Unless the values of these extents are known to the compiler, it cannot calculate the actual offset, which in this case is:



a3 + 15

We saw in section 14.2 that arrays decay into pointers. We need to refine that rule somewhat. The most significant dimension of an array is almost always interpreted as a pointer by the compiler. I grant you this is a bit chicken-and-egg, but that's our funky language(s).

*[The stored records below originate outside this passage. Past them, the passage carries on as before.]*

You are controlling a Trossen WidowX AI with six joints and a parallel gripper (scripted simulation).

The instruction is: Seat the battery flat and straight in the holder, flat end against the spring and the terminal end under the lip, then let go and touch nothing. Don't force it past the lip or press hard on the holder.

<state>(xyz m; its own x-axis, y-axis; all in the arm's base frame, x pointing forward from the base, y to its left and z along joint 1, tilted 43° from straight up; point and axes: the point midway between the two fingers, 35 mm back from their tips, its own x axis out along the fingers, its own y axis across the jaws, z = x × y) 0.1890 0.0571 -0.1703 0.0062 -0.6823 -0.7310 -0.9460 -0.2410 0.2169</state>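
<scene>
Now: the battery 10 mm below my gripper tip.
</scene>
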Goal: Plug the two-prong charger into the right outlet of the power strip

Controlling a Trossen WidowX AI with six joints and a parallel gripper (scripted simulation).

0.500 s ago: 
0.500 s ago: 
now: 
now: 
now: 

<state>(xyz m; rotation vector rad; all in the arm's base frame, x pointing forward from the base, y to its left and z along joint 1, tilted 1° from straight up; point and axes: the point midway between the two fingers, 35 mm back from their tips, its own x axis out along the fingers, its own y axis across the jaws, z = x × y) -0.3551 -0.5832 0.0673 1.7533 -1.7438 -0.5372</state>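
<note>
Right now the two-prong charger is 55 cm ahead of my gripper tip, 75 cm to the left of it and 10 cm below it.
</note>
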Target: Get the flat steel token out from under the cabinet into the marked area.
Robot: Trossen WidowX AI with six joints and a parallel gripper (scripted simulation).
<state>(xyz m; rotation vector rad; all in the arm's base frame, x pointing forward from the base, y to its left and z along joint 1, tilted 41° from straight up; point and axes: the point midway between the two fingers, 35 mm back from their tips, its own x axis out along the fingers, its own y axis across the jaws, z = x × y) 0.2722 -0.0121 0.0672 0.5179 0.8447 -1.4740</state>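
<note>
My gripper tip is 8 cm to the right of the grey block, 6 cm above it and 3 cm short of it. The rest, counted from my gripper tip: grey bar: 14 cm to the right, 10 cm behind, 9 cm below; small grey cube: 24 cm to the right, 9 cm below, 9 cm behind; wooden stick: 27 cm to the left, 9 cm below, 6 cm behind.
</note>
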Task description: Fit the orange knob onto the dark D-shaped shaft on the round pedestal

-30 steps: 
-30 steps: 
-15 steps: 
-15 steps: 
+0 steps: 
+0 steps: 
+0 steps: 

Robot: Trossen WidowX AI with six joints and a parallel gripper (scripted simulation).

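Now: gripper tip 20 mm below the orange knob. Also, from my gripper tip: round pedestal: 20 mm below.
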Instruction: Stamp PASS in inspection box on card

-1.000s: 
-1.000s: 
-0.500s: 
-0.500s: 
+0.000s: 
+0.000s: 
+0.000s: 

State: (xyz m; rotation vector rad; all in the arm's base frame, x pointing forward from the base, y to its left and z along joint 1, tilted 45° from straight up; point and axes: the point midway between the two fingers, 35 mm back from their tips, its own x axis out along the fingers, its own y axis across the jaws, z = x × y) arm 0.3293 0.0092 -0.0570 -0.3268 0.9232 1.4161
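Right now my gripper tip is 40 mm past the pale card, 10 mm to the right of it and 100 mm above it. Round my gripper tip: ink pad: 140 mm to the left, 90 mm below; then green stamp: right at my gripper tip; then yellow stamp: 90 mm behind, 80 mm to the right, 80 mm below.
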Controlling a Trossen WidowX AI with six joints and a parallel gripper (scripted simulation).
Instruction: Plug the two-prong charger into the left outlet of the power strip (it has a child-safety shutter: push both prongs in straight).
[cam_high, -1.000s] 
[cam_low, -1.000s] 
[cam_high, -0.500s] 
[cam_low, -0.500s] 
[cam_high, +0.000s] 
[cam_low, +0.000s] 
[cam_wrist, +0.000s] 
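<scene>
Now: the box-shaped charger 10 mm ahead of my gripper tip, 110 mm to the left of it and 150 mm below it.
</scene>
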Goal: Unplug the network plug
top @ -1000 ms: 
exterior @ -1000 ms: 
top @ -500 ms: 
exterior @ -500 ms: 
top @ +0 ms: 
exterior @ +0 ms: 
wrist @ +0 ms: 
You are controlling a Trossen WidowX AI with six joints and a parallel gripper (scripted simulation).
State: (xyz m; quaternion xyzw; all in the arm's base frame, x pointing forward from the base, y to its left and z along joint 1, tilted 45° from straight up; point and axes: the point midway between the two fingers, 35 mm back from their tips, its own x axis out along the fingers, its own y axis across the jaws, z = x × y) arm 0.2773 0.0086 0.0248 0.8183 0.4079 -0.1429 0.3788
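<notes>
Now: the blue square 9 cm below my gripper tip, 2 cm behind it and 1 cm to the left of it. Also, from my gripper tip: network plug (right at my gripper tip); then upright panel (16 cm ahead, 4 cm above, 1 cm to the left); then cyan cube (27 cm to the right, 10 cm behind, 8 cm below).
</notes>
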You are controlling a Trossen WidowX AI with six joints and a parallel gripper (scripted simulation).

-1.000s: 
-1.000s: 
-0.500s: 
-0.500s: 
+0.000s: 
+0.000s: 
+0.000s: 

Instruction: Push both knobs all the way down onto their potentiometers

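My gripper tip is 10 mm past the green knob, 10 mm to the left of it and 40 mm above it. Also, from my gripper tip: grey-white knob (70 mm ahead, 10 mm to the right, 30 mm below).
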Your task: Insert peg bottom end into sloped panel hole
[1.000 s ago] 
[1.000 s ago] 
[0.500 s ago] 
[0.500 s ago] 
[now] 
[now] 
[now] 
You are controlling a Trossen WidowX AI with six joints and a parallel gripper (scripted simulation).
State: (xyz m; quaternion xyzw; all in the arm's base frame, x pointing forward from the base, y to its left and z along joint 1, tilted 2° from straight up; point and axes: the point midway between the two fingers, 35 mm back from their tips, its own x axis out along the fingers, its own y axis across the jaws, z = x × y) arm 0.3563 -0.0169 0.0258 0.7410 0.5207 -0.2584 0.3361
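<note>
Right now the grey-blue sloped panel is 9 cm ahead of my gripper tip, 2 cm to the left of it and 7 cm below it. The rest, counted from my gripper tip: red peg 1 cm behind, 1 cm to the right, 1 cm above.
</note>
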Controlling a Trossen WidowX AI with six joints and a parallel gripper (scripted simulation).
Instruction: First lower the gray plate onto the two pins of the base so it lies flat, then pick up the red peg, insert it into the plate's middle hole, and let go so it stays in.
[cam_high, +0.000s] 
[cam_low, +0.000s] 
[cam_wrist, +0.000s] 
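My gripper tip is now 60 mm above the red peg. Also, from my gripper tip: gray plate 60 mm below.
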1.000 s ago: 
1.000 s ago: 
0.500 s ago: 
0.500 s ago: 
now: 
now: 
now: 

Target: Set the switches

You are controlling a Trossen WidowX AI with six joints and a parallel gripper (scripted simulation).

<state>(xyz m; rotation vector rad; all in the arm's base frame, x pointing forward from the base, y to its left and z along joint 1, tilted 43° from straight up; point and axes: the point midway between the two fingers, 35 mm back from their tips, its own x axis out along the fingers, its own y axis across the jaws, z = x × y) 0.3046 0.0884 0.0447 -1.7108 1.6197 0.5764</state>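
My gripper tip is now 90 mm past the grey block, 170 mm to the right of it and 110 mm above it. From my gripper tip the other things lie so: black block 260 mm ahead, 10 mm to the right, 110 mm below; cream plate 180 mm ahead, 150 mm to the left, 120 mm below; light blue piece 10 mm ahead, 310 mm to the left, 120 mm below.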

Okay, so the most significant dimension decays, hence we can rewrite the first form as:



void process3dArray(int (*ar)[10][20]);

which says that process3dArray() takes a pointer to a two-dimensional array of dimensions 10 and 20. The compiler clearly still knows the dimensions of the second and third dimensions, and can use that array without getting confused. However, the second, illegal, form decays into:



void process3dArray(int (*ar)[][]);

which equally clearly contains no information about the extents of the two least significant dimensions. The compiler would have to be clairvoyant to be able to deduce the calling context's array dimensions and to manipulate ar appropriately. The only way to make use of it as a three-dimensional array is to provide process3dArray() with the extents of the three (or at least two, anyway) dimensions. This can be done at compile time, with constants, but then one might as well just use the first form with the explicit dimensions. Alternatively, it can be supplied by global variables, which is very poor form, so we'd use additional parameters, as in:



void process3dArray( int *ar, size_t extent0, size_t extent1


                   , size_t extent2);

Hardly succinct is it? Nor is it respectful of encapsulation, or particularly maintainable. Thankfully, it's reasonably straightforward to come up with a very nice solution. I won't say it's easy, because balancing expressiveness, flexibility, and efficiency for such things is no mean feat. Naturally, we'll define a template class. The details are to be found in Chapter 33—I've got to keep some powder dry for now, or you'll never make it to the back cover—but it's worth pointing out here that it relies on the ability to meaningfully take N dimensional slices from N+1 dimensional arrays, as shown earlier.